What the task asks: Key in the whole listing below again, keeping every word as it is.

Source data:
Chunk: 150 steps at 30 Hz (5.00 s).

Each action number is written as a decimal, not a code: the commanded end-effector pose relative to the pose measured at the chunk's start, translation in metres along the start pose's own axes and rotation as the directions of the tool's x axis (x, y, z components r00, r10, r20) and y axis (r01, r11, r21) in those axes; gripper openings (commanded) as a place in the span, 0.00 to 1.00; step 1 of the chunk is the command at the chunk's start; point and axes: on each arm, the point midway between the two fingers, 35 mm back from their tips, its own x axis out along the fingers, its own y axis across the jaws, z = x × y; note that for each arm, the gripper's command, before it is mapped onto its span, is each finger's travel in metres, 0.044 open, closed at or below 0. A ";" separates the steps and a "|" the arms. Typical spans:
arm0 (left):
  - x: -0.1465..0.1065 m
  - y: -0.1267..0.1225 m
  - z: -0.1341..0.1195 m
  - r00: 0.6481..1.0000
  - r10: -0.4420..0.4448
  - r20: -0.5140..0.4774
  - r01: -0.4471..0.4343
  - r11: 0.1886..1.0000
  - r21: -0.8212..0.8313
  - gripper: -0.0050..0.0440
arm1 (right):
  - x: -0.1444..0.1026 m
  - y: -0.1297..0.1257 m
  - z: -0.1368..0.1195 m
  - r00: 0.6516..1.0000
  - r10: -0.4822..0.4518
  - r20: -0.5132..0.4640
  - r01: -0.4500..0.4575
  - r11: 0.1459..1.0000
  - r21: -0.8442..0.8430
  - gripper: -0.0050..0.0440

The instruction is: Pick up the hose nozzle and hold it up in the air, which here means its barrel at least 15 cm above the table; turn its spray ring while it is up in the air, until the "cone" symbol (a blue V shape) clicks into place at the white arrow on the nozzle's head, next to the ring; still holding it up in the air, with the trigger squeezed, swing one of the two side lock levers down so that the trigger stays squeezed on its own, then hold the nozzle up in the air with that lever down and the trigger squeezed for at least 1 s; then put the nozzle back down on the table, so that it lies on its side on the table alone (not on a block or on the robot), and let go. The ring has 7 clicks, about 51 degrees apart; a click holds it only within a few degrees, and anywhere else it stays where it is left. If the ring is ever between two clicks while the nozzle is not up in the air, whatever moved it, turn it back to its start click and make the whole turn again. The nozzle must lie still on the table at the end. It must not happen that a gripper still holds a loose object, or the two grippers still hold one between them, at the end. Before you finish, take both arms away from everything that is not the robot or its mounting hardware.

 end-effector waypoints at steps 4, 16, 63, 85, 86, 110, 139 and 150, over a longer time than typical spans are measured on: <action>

Task response:
Chunk: 150 steps at 30 Hz (5.00 s).

Each action number is written as a decimal, not a code: the commanded end-effector pose relative to the pose measured at the chunk's start, translation in metres along the start pose's own axes and rotation as the directions of the tool's x axis (x, y, z components r00, r10, r20) and y axis (r01, r11, r21) in those axes; gripper openings (commanded) as a place in the span, 0.00 to 1.00; step 1 of the chunk is the command at the chunk's start; point and axes: on each arm, the point midway between the two fingers, 35 mm back from their tips, its own x axis out along the fingers, its own y axis across the jaws, z = x × y; note that for each arm, the gripper's command, before it is mapped onto its span, is each finger's travel in metres, 0.044 open, closed at or below 0. A ";" separates the steps and a "|" the arms. Typical spans:
arm0 (left):
  - x: -0.1465..0.1065 m
  - y: -0.1267..0.1225 m
  - z: -0.1341..0.1195 m
  - r00: 0.6481..1.0000
  - r10: -0.4420..0.4448
  - r20: -0.5140..0.4774
  - r01: -0.4471..0.4343
  - r11: 0.1886..1.0000
  - r21: -0.8212..0.8313
  - gripper: -0.0050..0.0440
arm1 (right):
  - x: -0.1444..0.1026 m
  - y: -0.1297..0.1257 m
  - z: -0.1368..0.1195 m
  - r00: 0.6516..1.0000
  - r10: -0.4822..0.4518
  - r20: -0.5132..0.4640
  - r01: -0.4500..0.4575
  - r11: 0.1459..1.0000
  - r21: -0.8442..0.8430
  - gripper: -0.0050..0.0440

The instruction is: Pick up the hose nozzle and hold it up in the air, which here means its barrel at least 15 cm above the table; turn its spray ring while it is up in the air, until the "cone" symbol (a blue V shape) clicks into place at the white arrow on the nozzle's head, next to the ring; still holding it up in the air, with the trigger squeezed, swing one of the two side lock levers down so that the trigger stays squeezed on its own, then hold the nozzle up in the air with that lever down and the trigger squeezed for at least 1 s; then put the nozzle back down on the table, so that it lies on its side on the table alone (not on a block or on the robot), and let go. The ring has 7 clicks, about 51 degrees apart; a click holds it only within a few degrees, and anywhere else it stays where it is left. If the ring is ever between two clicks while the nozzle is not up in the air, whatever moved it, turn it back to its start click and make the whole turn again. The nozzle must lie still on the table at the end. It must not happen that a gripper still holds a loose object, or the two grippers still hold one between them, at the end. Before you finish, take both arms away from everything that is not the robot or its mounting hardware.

 end-effector waypoints at steps 4, 16, 63, 85, 86, 110, 139 and 150, over a longer time than typical spans are measured on: <action>

No additional output will be produced.